Лизка охала и ахала, рассказывая мне те ужасы, что население передавало друг другу из уст в уста. С придыханием, хватаясь за сердце, причитала: «Ох, а мать-то Марины Ильиничны, убило! Да, осколком полголовы снесло! Ужас-то какой! Марина Ильинична рыдала, уходить в убежище не хотела, так и сидела рядом с матерью, пока саму не убило. Ужас-то какой, ужас!». Или: «Что же делается это, Василий Иванович? Японец тут полез на наших солдат, а один из них своей саблей руку одному штабс-капитану отрубил, а потом и голову снял! А потому эту голову поднял за волосы и кинул с горы. А сам хохотал как умалишенный! Что же это за варвары такие, а?» И так она могла говорить целый день. Страх одолел Лизку, ни о чем другом она подумать и не могла. Хлопотала по хозяйству, кормила кур, готовила, шила, стирала…. Делала все, чтобы не думать о войне, не замечать ее. А когда я приплыл из Чифу, она обрадовалась, вывалила на меня свои переживания, выболтала все страхи. Не знаю, я вроде бы и рад был ей помочь, но слушать без конца одно и тоже, переживать вместе с нею я меня не было никаких сил и, ни малейшего желания. Я был грубее Лизки. И хоть меня так же ужасала эта война, шокировала кровь ручьями и кишки ковром, но все же болтать об этом целыми сутками я не мог. Вот этим-то и отличается мужик от бабы — мы переживаем свои эмоции где-то в глубине своей души и на публику не выносим. Может потому и живем меньше, кто знает….
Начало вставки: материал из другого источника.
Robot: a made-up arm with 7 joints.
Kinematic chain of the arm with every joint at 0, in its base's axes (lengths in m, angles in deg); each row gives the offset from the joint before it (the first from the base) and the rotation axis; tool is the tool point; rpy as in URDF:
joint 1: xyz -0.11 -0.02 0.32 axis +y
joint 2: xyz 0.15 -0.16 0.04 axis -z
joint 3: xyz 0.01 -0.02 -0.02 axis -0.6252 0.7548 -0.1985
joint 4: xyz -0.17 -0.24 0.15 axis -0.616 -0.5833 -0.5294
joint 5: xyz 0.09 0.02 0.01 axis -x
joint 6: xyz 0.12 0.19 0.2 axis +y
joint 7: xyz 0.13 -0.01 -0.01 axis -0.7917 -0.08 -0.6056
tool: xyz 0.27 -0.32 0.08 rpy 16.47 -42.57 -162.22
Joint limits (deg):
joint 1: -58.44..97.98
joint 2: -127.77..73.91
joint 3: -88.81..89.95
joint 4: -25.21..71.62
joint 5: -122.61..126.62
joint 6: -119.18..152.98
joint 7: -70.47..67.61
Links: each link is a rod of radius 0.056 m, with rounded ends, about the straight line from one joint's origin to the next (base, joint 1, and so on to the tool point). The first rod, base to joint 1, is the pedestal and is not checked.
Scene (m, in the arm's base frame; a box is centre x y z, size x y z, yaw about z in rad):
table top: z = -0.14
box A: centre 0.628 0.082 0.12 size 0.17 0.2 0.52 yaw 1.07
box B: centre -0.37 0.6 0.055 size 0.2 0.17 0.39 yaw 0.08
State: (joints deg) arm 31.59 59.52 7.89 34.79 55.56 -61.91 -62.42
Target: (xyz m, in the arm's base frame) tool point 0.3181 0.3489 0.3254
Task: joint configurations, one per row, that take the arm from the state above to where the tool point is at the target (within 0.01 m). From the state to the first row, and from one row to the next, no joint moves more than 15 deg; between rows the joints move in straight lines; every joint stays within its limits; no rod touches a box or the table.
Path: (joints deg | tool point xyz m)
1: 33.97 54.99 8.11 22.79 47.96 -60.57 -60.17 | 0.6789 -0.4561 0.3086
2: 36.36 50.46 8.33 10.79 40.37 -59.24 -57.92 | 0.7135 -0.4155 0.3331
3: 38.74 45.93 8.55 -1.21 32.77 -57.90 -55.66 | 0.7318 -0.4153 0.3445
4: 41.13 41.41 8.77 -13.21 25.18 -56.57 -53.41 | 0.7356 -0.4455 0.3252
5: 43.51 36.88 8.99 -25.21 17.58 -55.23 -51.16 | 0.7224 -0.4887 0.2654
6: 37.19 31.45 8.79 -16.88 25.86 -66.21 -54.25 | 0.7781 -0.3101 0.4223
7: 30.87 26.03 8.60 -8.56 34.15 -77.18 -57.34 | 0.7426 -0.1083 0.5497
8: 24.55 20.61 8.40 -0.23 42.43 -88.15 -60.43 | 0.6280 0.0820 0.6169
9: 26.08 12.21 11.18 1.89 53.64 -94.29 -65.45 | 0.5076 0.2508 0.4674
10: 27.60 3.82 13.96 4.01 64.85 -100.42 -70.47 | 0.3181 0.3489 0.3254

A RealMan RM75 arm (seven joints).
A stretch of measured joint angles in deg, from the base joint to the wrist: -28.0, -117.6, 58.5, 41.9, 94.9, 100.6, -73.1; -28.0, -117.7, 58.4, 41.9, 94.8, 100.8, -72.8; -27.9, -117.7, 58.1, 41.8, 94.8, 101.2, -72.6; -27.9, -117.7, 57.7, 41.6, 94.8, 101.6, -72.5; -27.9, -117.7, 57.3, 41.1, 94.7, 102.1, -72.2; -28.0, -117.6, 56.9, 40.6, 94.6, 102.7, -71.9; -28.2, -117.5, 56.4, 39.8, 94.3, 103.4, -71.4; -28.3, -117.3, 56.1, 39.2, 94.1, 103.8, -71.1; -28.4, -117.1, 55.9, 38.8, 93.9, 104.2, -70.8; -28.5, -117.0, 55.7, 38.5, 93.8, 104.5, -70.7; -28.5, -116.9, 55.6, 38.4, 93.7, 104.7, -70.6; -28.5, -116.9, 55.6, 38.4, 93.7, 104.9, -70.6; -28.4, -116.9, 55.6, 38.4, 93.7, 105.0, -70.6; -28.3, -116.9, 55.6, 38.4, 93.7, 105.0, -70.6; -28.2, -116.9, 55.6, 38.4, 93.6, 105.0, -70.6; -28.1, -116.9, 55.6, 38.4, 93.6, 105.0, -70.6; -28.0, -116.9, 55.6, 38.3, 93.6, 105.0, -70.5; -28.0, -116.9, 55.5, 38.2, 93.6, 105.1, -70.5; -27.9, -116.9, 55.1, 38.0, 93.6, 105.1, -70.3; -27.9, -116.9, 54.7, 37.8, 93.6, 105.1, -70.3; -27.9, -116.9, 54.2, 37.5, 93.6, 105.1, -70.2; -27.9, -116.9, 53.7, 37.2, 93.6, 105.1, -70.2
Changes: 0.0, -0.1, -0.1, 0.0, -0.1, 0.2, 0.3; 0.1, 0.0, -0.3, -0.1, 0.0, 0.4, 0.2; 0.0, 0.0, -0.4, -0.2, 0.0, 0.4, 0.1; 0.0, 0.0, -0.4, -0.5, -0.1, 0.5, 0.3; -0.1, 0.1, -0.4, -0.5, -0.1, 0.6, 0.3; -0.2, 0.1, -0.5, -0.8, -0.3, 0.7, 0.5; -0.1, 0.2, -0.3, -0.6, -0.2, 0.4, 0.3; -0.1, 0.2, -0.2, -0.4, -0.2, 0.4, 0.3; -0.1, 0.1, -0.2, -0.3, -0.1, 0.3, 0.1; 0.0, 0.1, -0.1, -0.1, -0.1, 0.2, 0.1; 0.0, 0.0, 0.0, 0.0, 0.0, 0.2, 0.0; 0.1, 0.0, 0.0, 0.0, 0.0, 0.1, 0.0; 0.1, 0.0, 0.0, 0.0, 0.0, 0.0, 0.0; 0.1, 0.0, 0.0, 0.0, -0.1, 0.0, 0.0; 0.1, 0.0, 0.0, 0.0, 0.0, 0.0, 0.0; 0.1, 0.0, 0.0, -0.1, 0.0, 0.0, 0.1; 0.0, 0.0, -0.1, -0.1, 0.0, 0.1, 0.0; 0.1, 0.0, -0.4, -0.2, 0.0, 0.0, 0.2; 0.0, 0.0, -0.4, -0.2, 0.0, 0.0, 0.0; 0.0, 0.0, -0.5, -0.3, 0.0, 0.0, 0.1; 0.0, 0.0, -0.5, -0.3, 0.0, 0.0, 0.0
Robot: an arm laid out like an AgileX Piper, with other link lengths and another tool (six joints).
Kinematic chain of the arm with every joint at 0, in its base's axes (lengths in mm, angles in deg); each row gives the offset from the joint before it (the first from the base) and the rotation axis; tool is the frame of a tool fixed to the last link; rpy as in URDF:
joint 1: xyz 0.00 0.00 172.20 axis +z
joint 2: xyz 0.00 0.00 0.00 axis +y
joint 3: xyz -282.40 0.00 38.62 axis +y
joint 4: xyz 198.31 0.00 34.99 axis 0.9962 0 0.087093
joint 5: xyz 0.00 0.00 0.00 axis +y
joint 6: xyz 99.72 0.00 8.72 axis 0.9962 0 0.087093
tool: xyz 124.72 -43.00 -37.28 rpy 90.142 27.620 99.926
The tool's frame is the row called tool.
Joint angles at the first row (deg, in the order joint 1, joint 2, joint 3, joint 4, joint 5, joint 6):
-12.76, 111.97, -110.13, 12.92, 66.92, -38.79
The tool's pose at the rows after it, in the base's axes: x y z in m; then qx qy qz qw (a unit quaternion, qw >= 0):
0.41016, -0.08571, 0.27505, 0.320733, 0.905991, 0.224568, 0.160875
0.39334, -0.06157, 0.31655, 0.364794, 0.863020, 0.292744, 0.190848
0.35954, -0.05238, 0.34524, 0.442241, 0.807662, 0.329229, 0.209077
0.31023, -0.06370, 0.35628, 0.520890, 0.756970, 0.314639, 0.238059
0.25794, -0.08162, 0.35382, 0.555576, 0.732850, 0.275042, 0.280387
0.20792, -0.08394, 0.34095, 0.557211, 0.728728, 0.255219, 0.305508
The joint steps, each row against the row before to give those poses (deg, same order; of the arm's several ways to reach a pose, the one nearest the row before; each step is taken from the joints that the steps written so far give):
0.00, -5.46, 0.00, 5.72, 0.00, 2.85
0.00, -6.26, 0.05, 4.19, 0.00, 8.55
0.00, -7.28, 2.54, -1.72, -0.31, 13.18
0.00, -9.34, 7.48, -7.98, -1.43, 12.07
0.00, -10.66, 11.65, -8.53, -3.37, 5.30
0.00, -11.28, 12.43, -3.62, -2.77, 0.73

По поводу бронежилетом и касок…. Во время активной фазы боев простые солдаты раскусили все прелести защиты. Едва заметили, что сталь на груди может держать пулю, как в один день все броники оказались разобраны. Каски так же получили одобрение, они неплохо справлялись с летящими в голову камнями и шрапнелью. Офицеры препятствовать неуставным средствам защиты препятствовать не стали, здраво рассудив, что жизнь солдата важнее внешнего вида. Стессель по слухам, увидев подобное самоуправство, поворчал для приличия, но разнос учинять не стал. И более того, после одного из тяжелого боя пред его взором предстал простой солдат Иван, на груди которого красовалась пластина с тремя глубокими вмятинами. Японские пули не смогли ее пробить и отправить солдата на тот свет. И только после этой демонстрации Стессель был вынужден признать, что затея не настолько уж и дурна, чтобы от нее отказываться. Мое изобретение вполне себе спасала человеческие жизни. Плохо было лишь то, что броников в наличии было совсем уж мало. И только поэтому в припортовых мастерских стали мастерить что-то похожее на мои бронежелеты, единственно что пластины у них выходили не такими качественными и плотными. Для того чтобы они держали пулю их приходилось делать толще, а это дополнительный вес, который и без того был немал. Спору нет — солдаты и это расхватали и таскали на груди, но особую ценность в их среде заимели как раз мои вещи. С касками получилась подобная же история. Они неплохо защищали от камней, мелких осколков и шрапнели. Немало голов оказалось спасено и Стессель за неимением запасов, за невозможностью надеть на все головы мои каски приказал сделать аналог. Но тут уж мастеровые развели руками — для подобной штамповки у них не было ни нормального пресса, ни металла, ни формы. В общем, пришлось солдатам довольствоваться тем, что имелось.